## Problem requirements
Without changing a word, copy every line of the listing below and leave out the images.

## Dataset section

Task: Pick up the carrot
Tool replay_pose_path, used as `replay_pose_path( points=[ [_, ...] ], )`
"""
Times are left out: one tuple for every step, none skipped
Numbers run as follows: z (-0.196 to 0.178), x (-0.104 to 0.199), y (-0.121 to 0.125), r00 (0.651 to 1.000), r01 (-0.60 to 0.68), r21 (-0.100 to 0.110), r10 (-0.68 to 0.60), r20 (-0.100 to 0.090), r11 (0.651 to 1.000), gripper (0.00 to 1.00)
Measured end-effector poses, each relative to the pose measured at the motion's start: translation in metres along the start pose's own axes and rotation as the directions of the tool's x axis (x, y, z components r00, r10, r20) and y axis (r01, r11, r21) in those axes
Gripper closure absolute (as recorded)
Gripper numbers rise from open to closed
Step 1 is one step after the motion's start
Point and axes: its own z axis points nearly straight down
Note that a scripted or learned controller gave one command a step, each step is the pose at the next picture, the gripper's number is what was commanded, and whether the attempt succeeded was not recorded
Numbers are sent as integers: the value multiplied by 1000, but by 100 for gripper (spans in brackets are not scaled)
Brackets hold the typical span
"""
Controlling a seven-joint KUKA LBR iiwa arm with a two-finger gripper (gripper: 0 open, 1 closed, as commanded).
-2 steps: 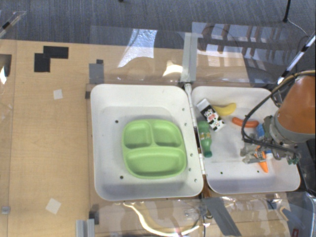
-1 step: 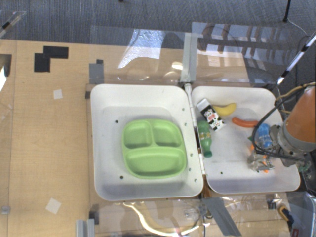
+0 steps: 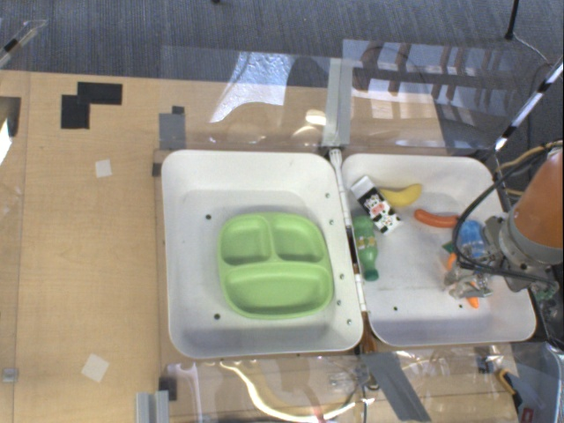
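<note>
- The scene was brightly and evenly lit from overhead, with no deep shadows.
- Glare lay on the clear panels (image 3: 264,82) at twelve o'clock, where a white patch was washed out.
- The left bin (image 3: 189,236) showed soft grey shading along its inner walls.
- The green tray (image 3: 275,264) cast only a faint shadow.
- At three o'clock, small parts near the gripper (image 3: 467,280) were soft and hard to resolve.
- Focus was otherwise fair; straight edges showed little bending.

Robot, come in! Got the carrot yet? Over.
Gripper low in right bin, over the carrot. Grip unconfirmed. Blue thing right beside it; sausage, banana farther back.
</note>
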Motion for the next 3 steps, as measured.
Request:
replay_pose_path(
  points=[
    [17,-160,-38,983,184,-7,-184,-9,983,100],
    [20,-153,-40,983,182,-16,-183,-30,983,0],
    [17,-129,-32,986,167,-7,-167,-10,986,0]
  ],
)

## Answer space
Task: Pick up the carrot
Tool replay_pose_path, used as `replay_pose_path( points=[ [_, ...] ], )`
"""
Times are left out: one tuple for every step, none skipped
Numbers run as follows: z (-0.196 to 0.178), x (-0.104 to 0.199), y (-0.121 to 0.125), r00 (0.651 to 1.000), r01 (-0.60 to 0.68), r21 (-0.100 to 0.110), r10 (-0.68 to 0.60), r20 (-0.100 to 0.090), r11 (0.651 to 1.000), gripper (0.00 to 1.00)
Measured end-effector poses, each relative to the pose measured at the motion's start: translation in metres along the start pose's own axes and rotation as the directions of the tool's x axis (x, y, z components r00, r10, r20) and y axis (r01, r11, r21) in those axes
Gripper closure absolute (as recorded)
Gripper numbers rise from open to closed
Step 1 is one step after the motion's start
Point and axes: its own z axis points nearly straight down
Note that a scripted or learned controller gave one command a step, each step is the pose at the next picture, the gripper's number is what was commanded, and whether the attempt succeeded was not recorded
Numbers are sent as integers: the value multiplied by 1000, but by 100 for gripper (spans in brackets are not scaled)
Brackets hold the typical span
"""
Controlling a seven-joint KUKA LBR iiwa arm with a two-finger gripper (gripper: 0 open, 1 closed, as commanded).
-2 steps: 
-1 step: 
+0 steps: 
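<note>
- The scene was brightly and evenly lit from overhead, with no deep shadows.
- Glare lay on the clear panels (image 3: 264,82) at twelve o'clock, where a white patch was washed out.
- The left bin (image 3: 189,236) showed soft grey shading along its inner walls.
- The green tray (image 3: 275,264) cast only a faint shadow.
- At three o'clock, small parts near the gripper (image 3: 467,280) were soft and hard to resolve.
- Focus was otherwise fair; straight edges showed little bending.

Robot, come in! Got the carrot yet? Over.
Gripper low in right bin, over the carrot. Grip unconfirmed. Blue thing right beside it; sausage, banana farther back.
</note>
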Motion for the next 3 steps, as measured.
Request:
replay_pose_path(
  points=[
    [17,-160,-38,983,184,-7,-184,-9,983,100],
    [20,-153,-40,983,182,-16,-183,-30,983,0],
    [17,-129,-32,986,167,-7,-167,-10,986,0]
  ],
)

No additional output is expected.